> YOUR GOAL:
Starting from the line in which "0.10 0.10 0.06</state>" appears, set down each line exactly through the end of the listing, and nothing else. Leave out pictures.
** COLLECTED DATA follows **
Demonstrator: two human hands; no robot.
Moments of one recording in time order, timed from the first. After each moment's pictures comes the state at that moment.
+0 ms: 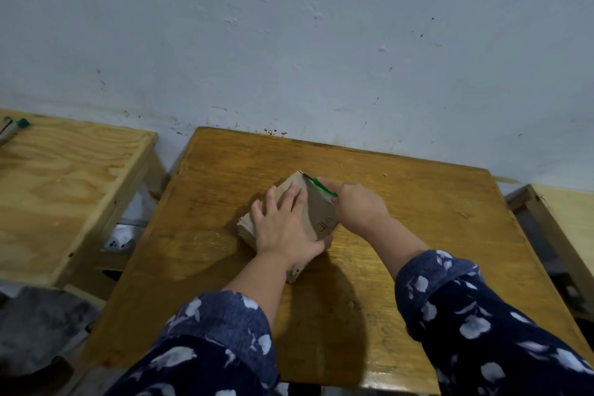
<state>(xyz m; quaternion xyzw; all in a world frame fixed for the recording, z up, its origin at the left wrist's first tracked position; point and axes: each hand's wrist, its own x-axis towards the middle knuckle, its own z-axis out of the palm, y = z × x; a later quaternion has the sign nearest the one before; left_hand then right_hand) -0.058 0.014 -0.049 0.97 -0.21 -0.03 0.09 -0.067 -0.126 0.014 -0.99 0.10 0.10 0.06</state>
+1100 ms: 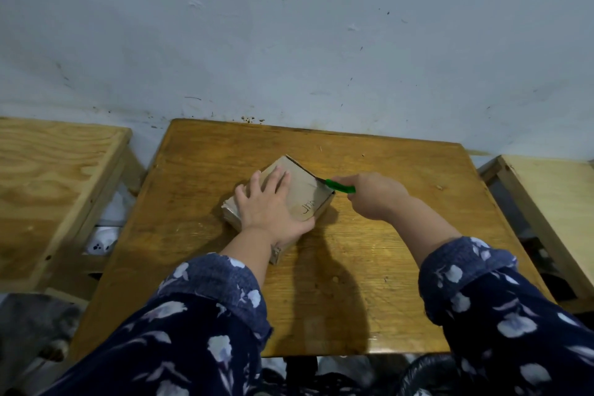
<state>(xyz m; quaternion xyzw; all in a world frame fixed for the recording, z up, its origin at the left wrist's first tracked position) -0.053 0.010 -0.045 0.97 -0.24 -0.05 0.06 -0.110 -0.160 0.047 -0.97 0.17 0.18 0.07</state>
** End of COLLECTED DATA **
> SOLUTION TO THIS TASK:
<state>(xyz m; quaternion xyzw; all in a world frame fixed for the recording, z up, its origin at the left wrist's first tracked position; point and axes: each hand's wrist, its own x-axis towards the middle knuckle, its own z-axis out of the palm, y = z × x; a later quaternion has the sign nearest the one before; left_hand then right_hand) -0.058 0.014 -0.049 0.97 -0.21 -0.03 0.09 -0.067 -0.126 0.014 -0.99 0.10 0.10 0.06</state>
+1100 ms: 
<state>(xyz m; quaternion xyzw; all in a world frame fixed for the recording, z up, its origin at the left wrist's first tracked position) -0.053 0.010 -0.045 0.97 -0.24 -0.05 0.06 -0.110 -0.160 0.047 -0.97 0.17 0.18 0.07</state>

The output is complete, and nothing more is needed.